MATERIAL TO PROCESS:
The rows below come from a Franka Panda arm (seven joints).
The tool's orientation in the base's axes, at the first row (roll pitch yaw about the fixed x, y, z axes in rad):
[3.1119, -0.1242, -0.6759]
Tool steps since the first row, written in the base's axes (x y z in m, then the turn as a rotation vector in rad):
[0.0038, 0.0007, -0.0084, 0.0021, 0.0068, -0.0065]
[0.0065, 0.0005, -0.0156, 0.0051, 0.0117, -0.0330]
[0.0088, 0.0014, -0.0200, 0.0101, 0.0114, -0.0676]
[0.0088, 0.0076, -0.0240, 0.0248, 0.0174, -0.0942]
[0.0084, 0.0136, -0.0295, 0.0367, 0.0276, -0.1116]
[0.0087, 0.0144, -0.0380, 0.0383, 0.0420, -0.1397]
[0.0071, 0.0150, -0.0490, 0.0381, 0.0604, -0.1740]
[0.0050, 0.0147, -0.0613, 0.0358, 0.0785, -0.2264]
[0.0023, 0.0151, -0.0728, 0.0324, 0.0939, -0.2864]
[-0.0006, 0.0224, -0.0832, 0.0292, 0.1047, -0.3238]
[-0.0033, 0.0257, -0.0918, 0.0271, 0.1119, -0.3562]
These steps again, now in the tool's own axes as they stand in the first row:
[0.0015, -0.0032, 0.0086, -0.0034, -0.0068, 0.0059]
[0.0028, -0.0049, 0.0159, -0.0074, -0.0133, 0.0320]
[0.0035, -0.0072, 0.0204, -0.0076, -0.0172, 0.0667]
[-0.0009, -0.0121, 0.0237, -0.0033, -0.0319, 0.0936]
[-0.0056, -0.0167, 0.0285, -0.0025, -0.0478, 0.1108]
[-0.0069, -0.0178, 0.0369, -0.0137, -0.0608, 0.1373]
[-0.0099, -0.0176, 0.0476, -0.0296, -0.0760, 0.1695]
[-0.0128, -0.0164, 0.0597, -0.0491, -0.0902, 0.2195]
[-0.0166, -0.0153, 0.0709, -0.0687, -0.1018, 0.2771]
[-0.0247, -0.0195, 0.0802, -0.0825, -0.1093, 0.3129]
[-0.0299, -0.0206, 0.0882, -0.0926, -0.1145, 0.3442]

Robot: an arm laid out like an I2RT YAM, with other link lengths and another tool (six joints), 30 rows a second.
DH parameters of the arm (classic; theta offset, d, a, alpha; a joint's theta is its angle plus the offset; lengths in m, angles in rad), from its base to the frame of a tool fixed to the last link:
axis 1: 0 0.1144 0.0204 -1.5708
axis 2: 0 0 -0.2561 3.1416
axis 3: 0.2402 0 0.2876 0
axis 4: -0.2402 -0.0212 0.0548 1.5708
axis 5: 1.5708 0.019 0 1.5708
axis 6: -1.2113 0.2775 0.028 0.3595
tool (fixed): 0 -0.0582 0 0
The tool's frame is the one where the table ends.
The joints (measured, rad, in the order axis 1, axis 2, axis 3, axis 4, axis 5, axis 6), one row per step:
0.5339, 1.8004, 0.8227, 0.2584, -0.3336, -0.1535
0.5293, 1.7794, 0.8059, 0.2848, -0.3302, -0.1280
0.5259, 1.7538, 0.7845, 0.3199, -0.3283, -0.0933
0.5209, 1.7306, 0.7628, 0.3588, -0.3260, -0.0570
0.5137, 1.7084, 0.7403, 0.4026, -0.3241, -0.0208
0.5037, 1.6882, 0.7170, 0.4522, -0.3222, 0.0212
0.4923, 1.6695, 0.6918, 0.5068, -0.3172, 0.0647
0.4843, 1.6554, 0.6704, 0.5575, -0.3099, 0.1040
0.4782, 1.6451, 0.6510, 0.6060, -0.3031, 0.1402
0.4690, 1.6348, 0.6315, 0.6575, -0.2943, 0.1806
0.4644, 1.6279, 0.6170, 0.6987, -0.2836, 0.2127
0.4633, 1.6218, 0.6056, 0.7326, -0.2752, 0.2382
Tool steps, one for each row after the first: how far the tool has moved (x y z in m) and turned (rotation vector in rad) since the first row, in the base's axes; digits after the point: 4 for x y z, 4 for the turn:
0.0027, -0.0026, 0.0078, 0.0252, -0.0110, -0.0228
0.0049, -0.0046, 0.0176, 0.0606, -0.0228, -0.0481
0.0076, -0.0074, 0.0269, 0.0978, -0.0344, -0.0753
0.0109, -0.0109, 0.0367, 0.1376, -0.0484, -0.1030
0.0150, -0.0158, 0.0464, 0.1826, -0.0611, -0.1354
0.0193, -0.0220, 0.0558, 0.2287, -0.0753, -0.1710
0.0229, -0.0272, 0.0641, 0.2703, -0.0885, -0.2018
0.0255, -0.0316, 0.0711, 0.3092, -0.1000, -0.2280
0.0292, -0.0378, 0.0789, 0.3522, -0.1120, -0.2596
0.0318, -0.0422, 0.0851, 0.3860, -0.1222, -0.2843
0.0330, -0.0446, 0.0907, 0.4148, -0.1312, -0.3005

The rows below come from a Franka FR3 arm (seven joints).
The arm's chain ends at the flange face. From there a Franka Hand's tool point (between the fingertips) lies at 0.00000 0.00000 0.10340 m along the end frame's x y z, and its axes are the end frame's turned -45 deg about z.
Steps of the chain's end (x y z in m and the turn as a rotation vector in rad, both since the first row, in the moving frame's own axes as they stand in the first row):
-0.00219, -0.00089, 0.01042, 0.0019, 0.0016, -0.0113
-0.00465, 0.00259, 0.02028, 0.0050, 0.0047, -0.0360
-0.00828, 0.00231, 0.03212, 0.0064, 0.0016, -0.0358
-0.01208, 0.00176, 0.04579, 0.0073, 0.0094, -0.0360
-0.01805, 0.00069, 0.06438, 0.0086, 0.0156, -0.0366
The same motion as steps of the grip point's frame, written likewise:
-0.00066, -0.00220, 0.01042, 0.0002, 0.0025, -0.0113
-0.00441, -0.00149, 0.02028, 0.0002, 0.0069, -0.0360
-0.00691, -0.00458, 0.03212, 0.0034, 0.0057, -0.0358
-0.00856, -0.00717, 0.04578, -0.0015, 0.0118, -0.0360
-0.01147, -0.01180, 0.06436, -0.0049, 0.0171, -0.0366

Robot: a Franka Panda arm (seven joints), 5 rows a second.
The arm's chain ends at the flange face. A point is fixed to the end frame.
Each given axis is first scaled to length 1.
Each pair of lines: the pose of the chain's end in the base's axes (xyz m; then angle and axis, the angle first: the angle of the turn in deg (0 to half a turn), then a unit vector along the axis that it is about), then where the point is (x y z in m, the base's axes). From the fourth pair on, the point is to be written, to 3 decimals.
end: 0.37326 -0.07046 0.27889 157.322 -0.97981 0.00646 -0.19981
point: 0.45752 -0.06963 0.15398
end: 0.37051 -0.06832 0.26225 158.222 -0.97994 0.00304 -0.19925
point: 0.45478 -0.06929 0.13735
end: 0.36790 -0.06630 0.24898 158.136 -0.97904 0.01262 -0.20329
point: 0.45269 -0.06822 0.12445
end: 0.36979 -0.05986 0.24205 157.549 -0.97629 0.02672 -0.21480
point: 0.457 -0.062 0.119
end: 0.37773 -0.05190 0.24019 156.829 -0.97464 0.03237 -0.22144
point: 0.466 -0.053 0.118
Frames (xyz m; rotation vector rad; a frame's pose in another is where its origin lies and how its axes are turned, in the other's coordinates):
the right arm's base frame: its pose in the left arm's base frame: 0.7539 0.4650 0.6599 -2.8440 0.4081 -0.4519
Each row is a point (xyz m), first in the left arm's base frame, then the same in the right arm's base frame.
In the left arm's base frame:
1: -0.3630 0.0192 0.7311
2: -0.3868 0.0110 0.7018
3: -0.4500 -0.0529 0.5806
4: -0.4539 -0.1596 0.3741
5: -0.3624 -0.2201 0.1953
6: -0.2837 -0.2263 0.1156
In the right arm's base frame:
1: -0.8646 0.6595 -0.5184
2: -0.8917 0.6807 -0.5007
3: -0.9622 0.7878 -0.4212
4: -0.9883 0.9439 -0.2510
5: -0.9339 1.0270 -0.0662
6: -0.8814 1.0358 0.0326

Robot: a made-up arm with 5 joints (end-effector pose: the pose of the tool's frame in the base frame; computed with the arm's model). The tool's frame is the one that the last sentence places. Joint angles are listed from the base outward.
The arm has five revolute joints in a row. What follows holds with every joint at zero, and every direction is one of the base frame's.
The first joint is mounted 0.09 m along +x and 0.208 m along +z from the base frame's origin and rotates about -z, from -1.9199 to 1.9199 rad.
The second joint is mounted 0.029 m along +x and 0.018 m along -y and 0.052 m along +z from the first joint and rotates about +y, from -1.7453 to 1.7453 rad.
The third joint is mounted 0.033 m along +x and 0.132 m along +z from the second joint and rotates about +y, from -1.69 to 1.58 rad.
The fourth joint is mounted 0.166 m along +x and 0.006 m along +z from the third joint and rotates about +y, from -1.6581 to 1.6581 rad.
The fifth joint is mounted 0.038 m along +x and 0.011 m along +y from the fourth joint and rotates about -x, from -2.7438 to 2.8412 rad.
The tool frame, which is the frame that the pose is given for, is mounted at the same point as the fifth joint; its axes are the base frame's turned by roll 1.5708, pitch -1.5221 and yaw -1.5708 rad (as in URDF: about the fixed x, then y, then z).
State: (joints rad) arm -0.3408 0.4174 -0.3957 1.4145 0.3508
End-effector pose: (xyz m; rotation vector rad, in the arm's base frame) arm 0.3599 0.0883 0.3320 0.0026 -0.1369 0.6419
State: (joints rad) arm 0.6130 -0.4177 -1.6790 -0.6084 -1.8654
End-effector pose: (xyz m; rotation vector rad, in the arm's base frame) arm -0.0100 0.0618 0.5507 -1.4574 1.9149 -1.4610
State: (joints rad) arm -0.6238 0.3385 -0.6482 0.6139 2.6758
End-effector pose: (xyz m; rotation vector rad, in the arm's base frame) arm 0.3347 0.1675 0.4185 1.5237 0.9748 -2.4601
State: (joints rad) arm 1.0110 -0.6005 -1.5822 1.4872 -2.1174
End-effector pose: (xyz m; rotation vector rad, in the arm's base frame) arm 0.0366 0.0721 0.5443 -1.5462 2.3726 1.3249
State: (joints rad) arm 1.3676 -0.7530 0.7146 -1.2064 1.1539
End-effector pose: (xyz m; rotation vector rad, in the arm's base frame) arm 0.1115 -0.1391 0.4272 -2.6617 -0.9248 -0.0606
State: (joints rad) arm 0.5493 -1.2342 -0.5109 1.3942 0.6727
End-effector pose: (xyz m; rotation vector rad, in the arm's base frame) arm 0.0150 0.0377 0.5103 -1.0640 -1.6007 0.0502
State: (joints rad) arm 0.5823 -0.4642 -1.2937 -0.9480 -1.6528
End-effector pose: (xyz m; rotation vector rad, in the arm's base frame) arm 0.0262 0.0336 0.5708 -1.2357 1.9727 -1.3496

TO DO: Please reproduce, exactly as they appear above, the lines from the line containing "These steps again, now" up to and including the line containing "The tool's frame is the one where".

ANSWER TO THIS EXERCISE:
These steps again, now in the tool's own axes as they stand in the first row:
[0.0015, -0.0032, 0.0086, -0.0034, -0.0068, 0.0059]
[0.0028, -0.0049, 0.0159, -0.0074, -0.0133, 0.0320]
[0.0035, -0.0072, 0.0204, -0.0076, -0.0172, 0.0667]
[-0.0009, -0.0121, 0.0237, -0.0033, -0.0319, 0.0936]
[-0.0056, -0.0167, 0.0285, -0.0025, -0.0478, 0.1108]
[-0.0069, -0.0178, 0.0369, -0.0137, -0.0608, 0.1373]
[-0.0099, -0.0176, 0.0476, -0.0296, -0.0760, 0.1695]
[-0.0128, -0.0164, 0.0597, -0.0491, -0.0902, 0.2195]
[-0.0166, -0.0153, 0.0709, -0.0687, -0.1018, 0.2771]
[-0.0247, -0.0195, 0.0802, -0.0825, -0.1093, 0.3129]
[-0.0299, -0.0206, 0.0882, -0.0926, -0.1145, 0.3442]

Robot: an arm laid out like an I2RT YAM, with other link lengths and another tool (six joints), 30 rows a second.
DH parameters of the arm (classic; theta offset, d, a, alpha; a joint's theta is its angle plus the offset; lengths in m, angles in rad), from its base to the frame of a tool fixed to the last link:
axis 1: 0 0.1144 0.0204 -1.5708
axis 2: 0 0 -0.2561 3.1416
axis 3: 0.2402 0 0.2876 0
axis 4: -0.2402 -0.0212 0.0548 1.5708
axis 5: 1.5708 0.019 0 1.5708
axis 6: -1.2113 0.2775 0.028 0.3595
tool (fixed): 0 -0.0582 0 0
The tool's frame is the one where the table ends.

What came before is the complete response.